(EXERCISE DIRECTIONS) All of the records must come back exactly as they were given.

··· THE DATA

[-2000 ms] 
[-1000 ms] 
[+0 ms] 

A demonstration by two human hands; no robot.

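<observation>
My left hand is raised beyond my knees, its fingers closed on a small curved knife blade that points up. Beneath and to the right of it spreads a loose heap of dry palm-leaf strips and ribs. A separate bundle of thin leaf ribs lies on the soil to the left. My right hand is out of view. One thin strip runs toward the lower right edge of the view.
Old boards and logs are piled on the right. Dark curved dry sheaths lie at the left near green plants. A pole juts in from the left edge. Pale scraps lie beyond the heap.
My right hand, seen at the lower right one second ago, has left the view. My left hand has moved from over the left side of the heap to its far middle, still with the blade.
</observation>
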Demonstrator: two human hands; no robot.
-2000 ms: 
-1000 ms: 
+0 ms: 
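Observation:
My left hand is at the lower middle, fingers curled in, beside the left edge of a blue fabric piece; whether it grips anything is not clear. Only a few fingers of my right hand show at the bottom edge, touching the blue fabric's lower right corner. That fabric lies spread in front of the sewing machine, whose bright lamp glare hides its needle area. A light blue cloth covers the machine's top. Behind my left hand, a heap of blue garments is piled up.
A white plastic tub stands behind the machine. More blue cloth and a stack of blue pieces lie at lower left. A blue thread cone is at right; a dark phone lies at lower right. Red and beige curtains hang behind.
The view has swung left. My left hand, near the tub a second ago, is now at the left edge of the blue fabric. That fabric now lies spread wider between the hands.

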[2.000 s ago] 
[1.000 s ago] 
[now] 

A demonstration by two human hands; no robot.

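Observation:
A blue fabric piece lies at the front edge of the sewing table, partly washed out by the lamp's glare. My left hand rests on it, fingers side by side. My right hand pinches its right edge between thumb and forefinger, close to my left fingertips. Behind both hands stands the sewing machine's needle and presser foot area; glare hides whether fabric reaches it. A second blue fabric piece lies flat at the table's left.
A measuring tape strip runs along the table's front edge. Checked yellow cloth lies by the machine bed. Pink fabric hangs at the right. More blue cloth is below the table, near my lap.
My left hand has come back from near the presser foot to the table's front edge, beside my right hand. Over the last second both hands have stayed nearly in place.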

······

(SOLUTION TO THIS EXERCISE)
[-2000 ms] 
[-1000 ms] 
[+0 ms] 

A demonstration by two human hands; no robot.

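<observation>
My left hand is raised beyond my knees, its fingers closed on a small curved knife blade that points up. Beneath and to the right of it spreads a loose heap of dry palm-leaf strips and ribs. A separate bundle of thin leaf ribs lies on the soil to the left. My right hand is out of view. One thin strip runs toward the lower right edge of the view.
Old boards and logs are piled on the right. Dark curved dry sheaths lie at the left near green plants. A pole juts in from the left edge. Pale scraps lie beyond the heap.
My right hand, seen at the lower right one second ago, has left the view. My left hand has moved from over the left side of the heap to its far middle, still with the blade.
</observation>
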Demonstrator: two human hands; no robot.
-2000 ms: 
-1000 ms: 
+0 ms: 
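Observation:
My left hand is at the lower middle, fingers curled in, beside the left edge of a blue fabric piece; whether it grips anything is not clear. Only a few fingers of my right hand show at the bottom edge, touching the blue fabric's lower right corner. That fabric lies spread in front of the sewing machine, whose bright lamp glare hides its needle area. A light blue cloth covers the machine's top. Behind my left hand, a heap of blue garments is piled up.
A white plastic tub stands behind the machine. More blue cloth and a stack of blue pieces lie at lower left. A blue thread cone is at right; a dark phone lies at lower right. Red and beige curtains hang behind.
The view has swung left. My left hand, near the tub a second ago, is now at the left edge of the blue fabric. That fabric now lies spread wider between the hands.
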
[2.000 s ago] 
[1.000 s ago] 
[now] 

A demonstration by two human hands; no robot.

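Observation:
A blue fabric piece lies at the front edge of the sewing table, partly washed out by the lamp's glare. My left hand rests on it, fingers side by side. My right hand pinches its right edge between thumb and forefinger, close to my left fingertips. Behind both hands stands the sewing machine's needle and presser foot area; glare hides whether fabric reaches it. A second blue fabric piece lies flat at the table's left.
A measuring tape strip runs along the table's front edge. Checked yellow cloth lies by the machine bed. Pink fabric hangs at the right. More blue cloth is below the table, near my lap.
My left hand has come back from near the presser foot to the table's front edge, beside my right hand. Over the last second both hands have stayed nearly in place.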

The answer given above is the complete response.